His noviciate glides quietly on to its end; and except his ordinary work of attending to a mission in Stone besides his home duties, nothing occurs to break the monotony.

At length, on the 6th of January, 1848, Father Ignatius and Father Dominic remain up after matins. We are told in the Journal, that the novice made his confession and had a long conference with his director, in preparation for the great event of his profession. Father Dominic was going off that day, but the conveyance disappointed him, he was obliged to wait till the next. That evening Father Ignatius is once more in the midst of a moving ceremony: on his knees, with his hands placed in Father Dominic's he pronounces his irrevocable consecration by the vows of his religious profession.[Footnote 10] The badges are affixed to his breast, the sacrifice is completed—and well and worthily was it carried out.

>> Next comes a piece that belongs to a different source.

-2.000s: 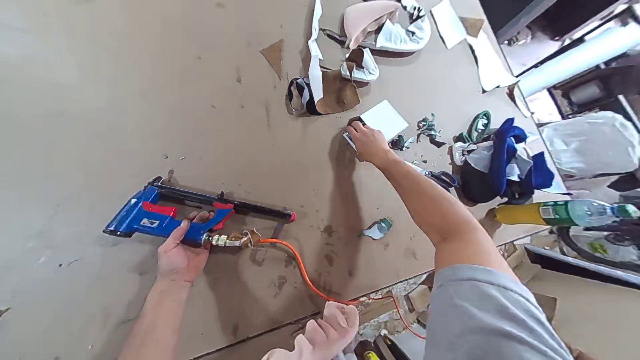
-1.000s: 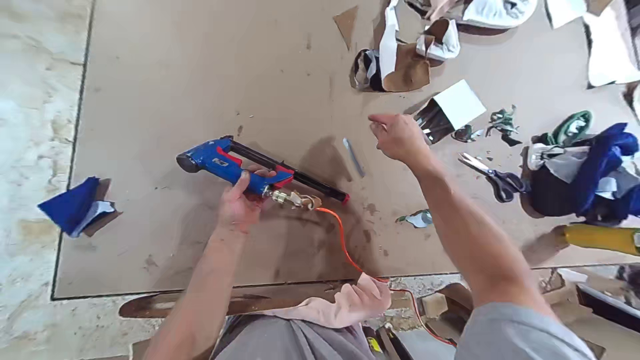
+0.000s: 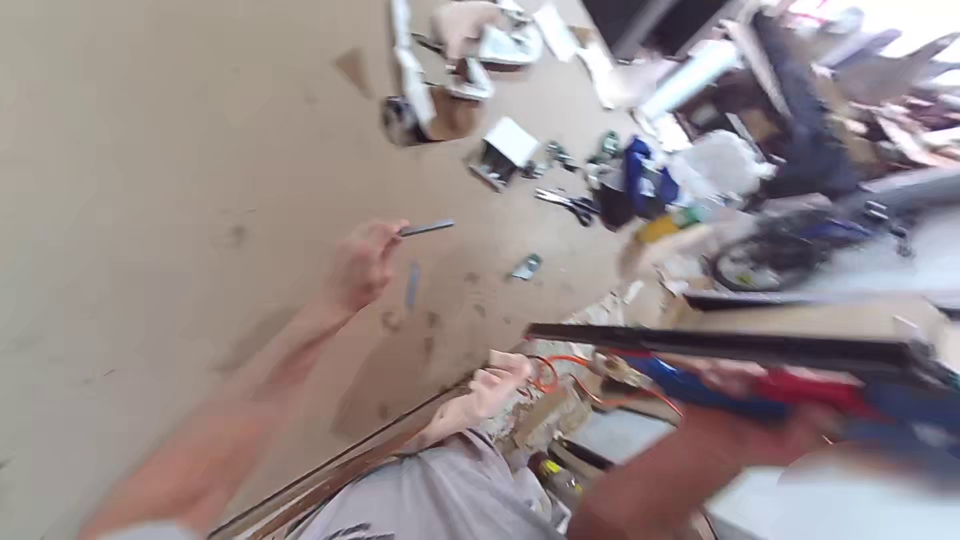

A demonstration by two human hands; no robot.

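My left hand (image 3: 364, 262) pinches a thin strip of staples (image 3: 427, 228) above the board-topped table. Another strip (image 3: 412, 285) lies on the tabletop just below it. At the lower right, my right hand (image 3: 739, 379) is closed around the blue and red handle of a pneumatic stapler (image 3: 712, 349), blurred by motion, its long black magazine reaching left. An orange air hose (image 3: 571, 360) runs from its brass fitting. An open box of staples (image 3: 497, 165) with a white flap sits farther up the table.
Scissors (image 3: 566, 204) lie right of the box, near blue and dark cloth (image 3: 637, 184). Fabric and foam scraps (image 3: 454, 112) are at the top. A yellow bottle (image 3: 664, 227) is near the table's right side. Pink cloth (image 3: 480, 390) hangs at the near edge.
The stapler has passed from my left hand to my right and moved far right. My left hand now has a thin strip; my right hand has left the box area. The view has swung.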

It is easier to imagine than to describe the joy of the two holy friends, so long united in the bonds of heavenly charity, as they spoke that day about their first acquaintance, and wondered at the dispositions of Providence, which now made them more than brothers.

[Footnote 10: The profession on death-bed is conditional, so that if a novice recovers, after thus pronouncing his vows, he has to go on as if they had not been made.]

CHAPTER II.
His First Year As A Passionist.

Shortly after his profession, Father Ignatius was sent out on missions. The first mission he gave, with Father Gaudentius, was to his old parishioners of West Bromwich. Crowds came to hear him; some to have another affectionate look, and hear once more the well-known voice of their old pastor; others from curiosity to see what he had been transformed into by the monks. This mission was very successful, for, besides the usual work of the reconciliation of sinners, and the helping on of the fervent, there were fifteen Protestants received into the Church before its close. He gives another mission somewhere in the Borough, London, with the same companion. During this mission he hears that his style of preaching is not liked much by the Irish; he feels a little sad at this, as he fears the work may fail of success through his deficiency.

The preaching of Father Ignatius was peculiar to himself; he cannot be said to possess the gifts of human eloquence in the highest degree, but there was a something like inspiration in his most commonplace discourse. He put the point of his sermon clearly before his audience, and he proved it most admirably. His acquaintance with the Scriptures was something marvellous; not only could he quote texts in support of doctrines, but he applied the facts of the sacred volume in such a happy way, with such a flood of new ideas, that one would imagine he lived in the midst of them, or had been told by the sacred writers what they were intended for. Besides this, he brought a fund of illustrations to carry conviction through and through the mind. His illustrations were taken from every phase of life, and every kind of employment; persons listening to him always found the practical gist of his discourse carried into their very homestead; nay, the objections they themselves were prepared to advance against it, were answered before they could have been thought out. To add to this, there was an earnestness in his manner that made you see his whole soul, as it were, bent upon your spiritual good. His holiness of life, which report published before him, and one look was enough to convince you of its being true, compelled you to set a value on what he said, far above the dicta of ordinary priests.

His style was formed on the Gospel. He loved the parables and the similes of Our Lord, and rightly judged that the style of his Divine Master was the most worthy of imitation. So far as the matter of his discourses were concerned, he was inimitable; his manner was peculiar to himself, deeply earnest and touching. He abstained from the rousing, thundering style, and his attempts that way to suit the taste and thus work upon the convictions of certain congregations, showed him that his fort did not lie there. The consequence was, that when the words of what he jocosely termed a "crack" preacher would die with the sound of his own voice, or the exclamations of the multitude, Father Ignatius's words lived with their lives, and helped them to bear trials that came thirty years after they had heard him.

Towards the end of his life, he became rather tiresome to those who knew not his spirit; but it was the tiresomeness of St. John the Evangelist. We are told that "the disciple whom Jesus loved" used to be carried in his old age before the people, and that his only sermon was "My little children, love one another." He preached no more, and no less, but kept perpetually repeating these few words. Father Ignatius, in like manner, was continually repeating "the conversion of England." No matter what the subject of his sermon was, he brought this in. He told us often that it became a second nature to him; that he could not quit thinking or speaking of it, even if he tried, and believed he could speak for ten days consecutively on the conversion of England, without having to repeat an idea.